Clusters headaches are amongst the most severe kind of pain known to mankind. These headaches are called cluster headaches because they tend to cluster in cyclical patterns during certain times of the year in the absence of attacks for months or sometimes-even years.
The pain
Tends to recur in cycles at the same time throughout the year
Lasts from 2 weeks to 3 months
Is severe, very severe or unbearable
Described as being cut with a knife, burning, perforating, carving, pushing or pulling the orbits
The pain starts abruptly, lasts from 15 min to 3 hours, and then quickly resolves; it can be seen several times a day or several times a week during cluster times.
Pain is felt unilaterally in the eye area and temples, and may be reflected in the gums, cheeks, forehead and neck.
The headache may cause redness and tearing of the eyes, nasal congestion, stuffiness, nasal discharge, sweating of the forehead and face, constriction of the pupils and/or edema/drooping of the eyelids.
Unlike migraine, where the migraine sufferers want to remain immobile in a cool and dark place; the cluster headache patients cannot stay still and constantly move; some patients even hit their heads on the wall, while others punch themselves.
We still do not know the exact reason causing these headaches. Pain is seen at certain times of the year because of the influence of the hypothalamus gland, which regulates the biorhythm of the body; the internal clock. Trigeminal nerve involvement (which provides sensation of the face) also contributes to the pain. Another factor that has a role in pain formation is the mast cell inflammation and histamine discharge around the trigeminal nerve.
While the pain of most patients is classically clustered over a period of time during the year, a small group of patients (10%) have constant pain without clusters (called chronic cluster headache).
Cluster headaches tend to run in families. Being a 30-50 years old male, smoking, growing up around second hand cigarette smoke and a head trauma history are factors that increase the likelihood of pain.

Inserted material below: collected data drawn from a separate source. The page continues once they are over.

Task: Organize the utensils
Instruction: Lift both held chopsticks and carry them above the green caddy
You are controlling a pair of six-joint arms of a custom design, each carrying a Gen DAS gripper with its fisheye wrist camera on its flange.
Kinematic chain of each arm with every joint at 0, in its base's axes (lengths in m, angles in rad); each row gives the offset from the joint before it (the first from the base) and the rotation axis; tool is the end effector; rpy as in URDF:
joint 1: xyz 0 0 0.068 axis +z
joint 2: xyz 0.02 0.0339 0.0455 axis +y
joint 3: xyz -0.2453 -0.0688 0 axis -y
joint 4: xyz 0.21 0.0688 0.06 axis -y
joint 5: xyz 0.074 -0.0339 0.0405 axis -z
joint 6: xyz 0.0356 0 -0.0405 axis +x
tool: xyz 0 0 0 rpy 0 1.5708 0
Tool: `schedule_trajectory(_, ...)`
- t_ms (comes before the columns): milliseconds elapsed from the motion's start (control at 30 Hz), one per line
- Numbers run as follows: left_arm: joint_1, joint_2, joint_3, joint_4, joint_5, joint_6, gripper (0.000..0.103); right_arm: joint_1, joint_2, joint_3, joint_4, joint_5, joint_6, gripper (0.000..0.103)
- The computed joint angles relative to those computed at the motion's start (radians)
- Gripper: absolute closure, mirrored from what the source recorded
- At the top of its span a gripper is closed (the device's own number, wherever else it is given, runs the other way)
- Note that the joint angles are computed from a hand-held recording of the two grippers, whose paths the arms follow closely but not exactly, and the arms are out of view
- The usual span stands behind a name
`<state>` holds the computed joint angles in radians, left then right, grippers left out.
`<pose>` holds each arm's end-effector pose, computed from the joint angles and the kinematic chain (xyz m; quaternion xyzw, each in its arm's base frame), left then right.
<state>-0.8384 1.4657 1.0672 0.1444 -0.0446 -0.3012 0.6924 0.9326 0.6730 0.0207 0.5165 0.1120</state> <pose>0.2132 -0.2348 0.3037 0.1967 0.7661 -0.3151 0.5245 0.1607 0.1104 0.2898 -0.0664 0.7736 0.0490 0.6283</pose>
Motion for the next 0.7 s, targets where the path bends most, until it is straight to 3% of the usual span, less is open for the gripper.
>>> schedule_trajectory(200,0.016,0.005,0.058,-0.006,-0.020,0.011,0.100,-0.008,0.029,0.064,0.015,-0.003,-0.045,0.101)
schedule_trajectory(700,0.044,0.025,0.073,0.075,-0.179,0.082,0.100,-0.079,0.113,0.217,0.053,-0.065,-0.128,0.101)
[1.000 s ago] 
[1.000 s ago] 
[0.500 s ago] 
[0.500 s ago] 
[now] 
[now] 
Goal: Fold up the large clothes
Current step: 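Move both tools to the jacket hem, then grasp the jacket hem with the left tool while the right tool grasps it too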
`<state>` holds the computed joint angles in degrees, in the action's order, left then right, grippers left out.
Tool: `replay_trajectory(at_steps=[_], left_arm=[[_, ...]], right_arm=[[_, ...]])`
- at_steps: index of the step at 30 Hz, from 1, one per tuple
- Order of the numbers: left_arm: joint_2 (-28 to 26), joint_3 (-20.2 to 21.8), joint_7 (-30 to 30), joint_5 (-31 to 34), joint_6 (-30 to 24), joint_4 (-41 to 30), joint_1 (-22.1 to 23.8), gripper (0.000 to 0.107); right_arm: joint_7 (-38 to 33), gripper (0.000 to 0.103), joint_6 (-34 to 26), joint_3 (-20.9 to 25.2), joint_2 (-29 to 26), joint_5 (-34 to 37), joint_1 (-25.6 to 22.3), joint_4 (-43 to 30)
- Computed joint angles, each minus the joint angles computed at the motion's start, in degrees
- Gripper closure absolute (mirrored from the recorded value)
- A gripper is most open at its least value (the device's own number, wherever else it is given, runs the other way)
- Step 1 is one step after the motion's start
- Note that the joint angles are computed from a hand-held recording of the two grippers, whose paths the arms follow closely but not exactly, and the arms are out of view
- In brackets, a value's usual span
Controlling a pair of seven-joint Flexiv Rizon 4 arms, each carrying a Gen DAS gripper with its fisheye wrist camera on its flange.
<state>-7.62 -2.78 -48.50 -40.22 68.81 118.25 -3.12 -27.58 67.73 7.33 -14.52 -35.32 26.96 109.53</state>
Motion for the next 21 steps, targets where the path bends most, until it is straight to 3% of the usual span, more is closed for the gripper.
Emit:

External factors that increase pain
• Stress
• Allergies
• Seasonal transitions
• Smoking
• Alcohol use
• Use of nitroglycerin (cardiovascular medicine)
• Very hot weather
• Very cold weather
• Exposure to bright lights
• High altitude
• Airplane travel
• Barometric changes in the air
Diagnosis
After the neurological examination; detailed blood tests, brain imaging, internal medicine, ophthalmologic and allergic consultations may be required to eliminate secondary causes.
Differential diagnosis includes:
- High blood pressure
- Allergic reactions
- Cerebral vascular problems
- Migraine
- Acute glaucoma crisis
- Vertebral/carotid artery dissection
- Trigeminal neuralgia
Treatment
Treatment with 8 to 12 liters per minute of oxygen via a nasal/facial mask for 10 to 20 minutes will completely alleviate the pain. Painkillers and triptans can be used as an add-on to oxygen. Patients who have very frequent or severe attacks should use preventive medication. Calcium channel blockers, lithium (mood stabilizing medication), antiepileptics and short-term cortisone treatment may be used as preventive treatment. Melatonin supplementation in patients with sleep problems also leads to a reduction in cluster headaches.
Consult your neurologist. While taking your prescription medications be sure to:
- Eat/drink in a way that does not increase your allergies
- Learn how to cope with stress
- Exercise daily (mild to moderate exercise)
- Stop smoking
- Reduce alcohol intake
- Do not use alcohol during attacks
- Go gluten and cows milk dairy free
- Pay attention to sleep hygiene
- The use of narcotic pain killer medication may cause chronification of cluster headaches; try not to use them.